▶ [What is needed]
Begin at the top of the following data. Copy each line exactly until you have copied the line containing "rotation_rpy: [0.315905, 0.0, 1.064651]".

▶ [Supplied material]
□ □ □ □ □ □ □

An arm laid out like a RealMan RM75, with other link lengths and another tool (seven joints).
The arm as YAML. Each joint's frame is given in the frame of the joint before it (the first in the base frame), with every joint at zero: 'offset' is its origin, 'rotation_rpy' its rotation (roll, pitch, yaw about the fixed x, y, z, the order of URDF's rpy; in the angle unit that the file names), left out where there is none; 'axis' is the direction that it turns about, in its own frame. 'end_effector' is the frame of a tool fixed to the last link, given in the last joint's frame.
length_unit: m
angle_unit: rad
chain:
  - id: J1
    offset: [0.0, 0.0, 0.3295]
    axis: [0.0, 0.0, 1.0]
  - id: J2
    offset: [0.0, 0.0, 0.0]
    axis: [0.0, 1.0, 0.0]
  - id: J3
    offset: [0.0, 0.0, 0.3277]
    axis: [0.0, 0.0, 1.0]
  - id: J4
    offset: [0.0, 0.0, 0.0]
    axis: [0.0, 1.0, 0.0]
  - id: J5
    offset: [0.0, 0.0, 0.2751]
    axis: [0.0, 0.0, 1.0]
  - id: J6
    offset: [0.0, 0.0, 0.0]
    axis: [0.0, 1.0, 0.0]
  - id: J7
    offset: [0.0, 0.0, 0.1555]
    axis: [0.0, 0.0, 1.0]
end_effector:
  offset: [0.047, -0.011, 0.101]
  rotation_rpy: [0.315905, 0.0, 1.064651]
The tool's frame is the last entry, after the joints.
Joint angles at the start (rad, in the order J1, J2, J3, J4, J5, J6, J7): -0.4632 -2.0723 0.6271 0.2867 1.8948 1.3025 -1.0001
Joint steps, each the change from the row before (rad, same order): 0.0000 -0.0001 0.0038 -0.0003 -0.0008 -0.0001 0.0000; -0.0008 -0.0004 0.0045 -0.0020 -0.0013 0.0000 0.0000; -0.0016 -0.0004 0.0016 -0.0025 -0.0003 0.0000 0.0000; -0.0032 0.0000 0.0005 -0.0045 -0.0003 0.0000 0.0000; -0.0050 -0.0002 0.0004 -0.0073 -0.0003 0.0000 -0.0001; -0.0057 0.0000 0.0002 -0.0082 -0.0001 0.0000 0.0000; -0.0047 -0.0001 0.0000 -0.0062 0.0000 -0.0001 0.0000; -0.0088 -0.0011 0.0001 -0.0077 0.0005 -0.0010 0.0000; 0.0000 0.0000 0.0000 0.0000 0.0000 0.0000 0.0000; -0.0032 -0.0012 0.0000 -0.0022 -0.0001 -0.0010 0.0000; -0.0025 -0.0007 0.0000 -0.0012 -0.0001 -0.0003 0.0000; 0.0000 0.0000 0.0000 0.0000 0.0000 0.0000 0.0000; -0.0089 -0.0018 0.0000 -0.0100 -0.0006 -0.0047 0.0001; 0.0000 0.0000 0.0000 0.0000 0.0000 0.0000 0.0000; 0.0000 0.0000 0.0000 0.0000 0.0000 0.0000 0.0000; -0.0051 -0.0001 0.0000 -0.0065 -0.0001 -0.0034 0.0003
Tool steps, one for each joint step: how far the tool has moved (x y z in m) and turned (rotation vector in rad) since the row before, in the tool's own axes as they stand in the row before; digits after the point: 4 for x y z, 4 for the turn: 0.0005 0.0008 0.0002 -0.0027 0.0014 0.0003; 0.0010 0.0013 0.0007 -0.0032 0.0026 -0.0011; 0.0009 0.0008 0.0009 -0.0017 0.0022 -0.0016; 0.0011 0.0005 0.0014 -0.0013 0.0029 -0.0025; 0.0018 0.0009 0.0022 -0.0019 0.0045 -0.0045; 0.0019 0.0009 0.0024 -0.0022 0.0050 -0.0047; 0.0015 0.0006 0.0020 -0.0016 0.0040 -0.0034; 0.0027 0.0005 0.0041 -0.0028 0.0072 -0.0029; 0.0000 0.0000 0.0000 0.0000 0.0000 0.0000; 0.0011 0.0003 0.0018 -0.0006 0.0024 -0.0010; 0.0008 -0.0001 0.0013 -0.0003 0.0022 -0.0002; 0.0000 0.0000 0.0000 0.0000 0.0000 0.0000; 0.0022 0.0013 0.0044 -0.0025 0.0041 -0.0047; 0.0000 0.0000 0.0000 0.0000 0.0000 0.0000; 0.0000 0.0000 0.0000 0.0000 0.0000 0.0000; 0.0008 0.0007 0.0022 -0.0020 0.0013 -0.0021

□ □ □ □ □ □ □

▶ [Answer box]
An arm laid out like a RealMan RM75, with other link lengths and another tool (seven joints).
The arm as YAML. Each joint's frame is given in the frame of the joint before it (the first in the base frame), with every joint at zero: 'offset' is its origin, 'rotation_rpy' its rotation (roll, pitch, yaw about the fixed x, y, z, the order of URDF's rpy; in the angle unit that the file names), left out where there is none; 'axis' is the direction that it turns about, in its own frame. 'end_effector' is the frame of a tool fixed to the last link, given in the last joint's frame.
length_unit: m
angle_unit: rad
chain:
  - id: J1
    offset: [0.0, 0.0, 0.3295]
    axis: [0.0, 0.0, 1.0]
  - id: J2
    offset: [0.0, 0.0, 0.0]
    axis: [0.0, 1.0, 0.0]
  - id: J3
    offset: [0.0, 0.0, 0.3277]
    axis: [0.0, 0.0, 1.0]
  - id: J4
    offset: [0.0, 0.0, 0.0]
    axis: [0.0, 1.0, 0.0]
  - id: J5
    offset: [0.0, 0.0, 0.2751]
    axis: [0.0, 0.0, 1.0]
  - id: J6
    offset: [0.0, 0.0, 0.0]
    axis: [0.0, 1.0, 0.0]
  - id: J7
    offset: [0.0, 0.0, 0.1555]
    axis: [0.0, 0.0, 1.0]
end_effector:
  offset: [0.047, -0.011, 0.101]
  rotation_rpy: [0.315905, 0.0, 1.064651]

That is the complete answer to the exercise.